A prática será punida com pena de reclusão, de 1 a 4 anos, e multa. Já os crimes de calúnia, difamação e injúria durante a propaganda eleitoral terão as penas aumentadas caso envolva discriminação de gênero.
Para onde avançar
O fortalecimento das políticas afirmativas é um avanço importante, mas os especialistas apontam que ainda há brechas nas ferramentas implementadas, além de avanços que ainda precisam ser feitos para continuar a diminuir o déficit de representatividade nos mandatos eletivos no País.
Fernandes Neto cita, por exemplo, que ainda não existem políticas afirmativas para incentivar a candidatura de povos indígenas. Além disso, ele aponta que a legislação que trata dos incentivos à participação de pessoas negras nas eleições ainda é "insuficiente".
"A maioria (das medidas afirmativas) é criada em decorrência de interpretações judiciais feitas pelo Supremo ou pelo TSE. Ainda é um pouco incipiente", ressalta. Apesar de admitir a importância das medidas adotadas até aqui, ele considera que é necessário que estas ações virem "política de estado".
A legislação torna estas medidas uma política de estado. (Além disso) Todos os Poderes têm que partir para outras inclusões no âmbito administrativo e social, não apenas restrita a eleição.
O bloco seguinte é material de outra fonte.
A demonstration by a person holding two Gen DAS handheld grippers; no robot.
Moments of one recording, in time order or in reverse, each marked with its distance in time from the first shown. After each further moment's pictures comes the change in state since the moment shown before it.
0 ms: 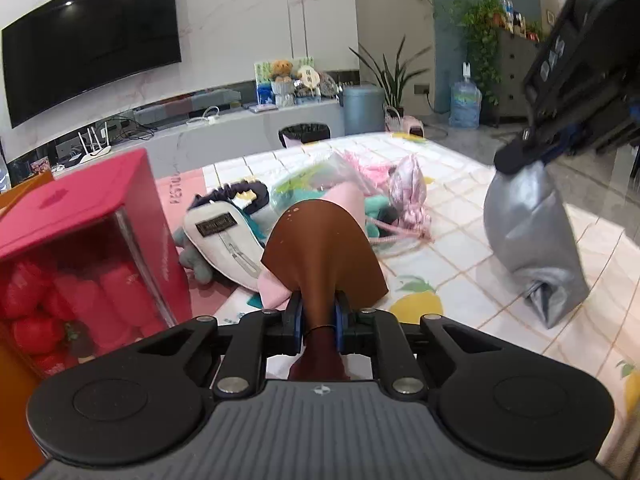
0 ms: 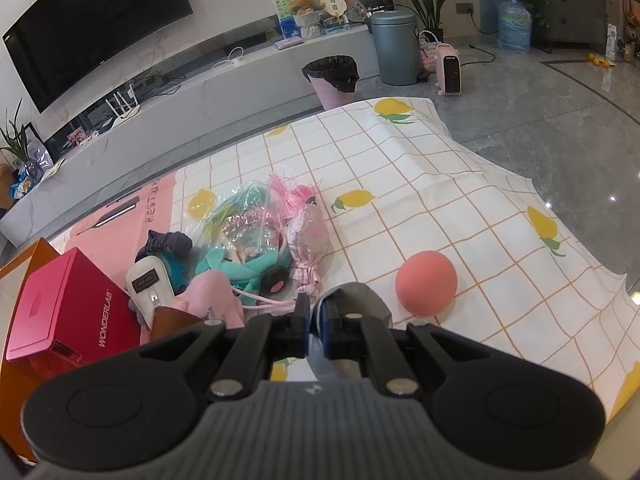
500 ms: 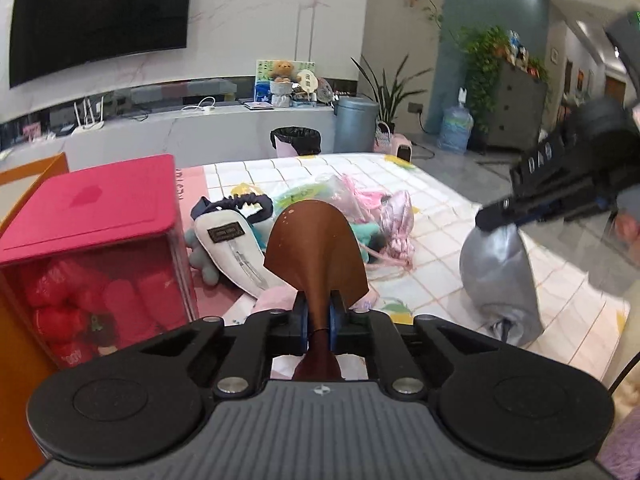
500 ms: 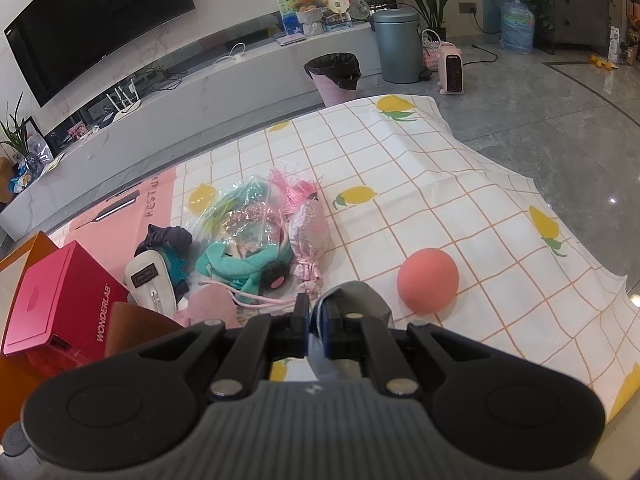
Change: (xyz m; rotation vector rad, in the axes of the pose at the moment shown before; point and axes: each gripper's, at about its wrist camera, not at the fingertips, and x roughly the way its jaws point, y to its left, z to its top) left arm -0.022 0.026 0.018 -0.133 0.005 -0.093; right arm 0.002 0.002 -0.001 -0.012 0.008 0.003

Não adianta termos mais representantes na Câmara dos Deputados, mas termos poucos no Poder Executivo e no Judiciário
Fraudes às regras eleitorais
Outro problema que pode ser enfrentado são as tentativas de burlar as novas regras eleitorais, como os casos de candidaturas laranjas de mulheres que ocorreram nas eleições de 2018.
Apesar da Justiça Eleitoral ter aumentado a rigidez na punição - com a cassação da chapa inteira de partido que tenha uma candidatura fraudulenta comprovada -, o risco de novas tentativas de fraude são riscos para as eleições de 2022.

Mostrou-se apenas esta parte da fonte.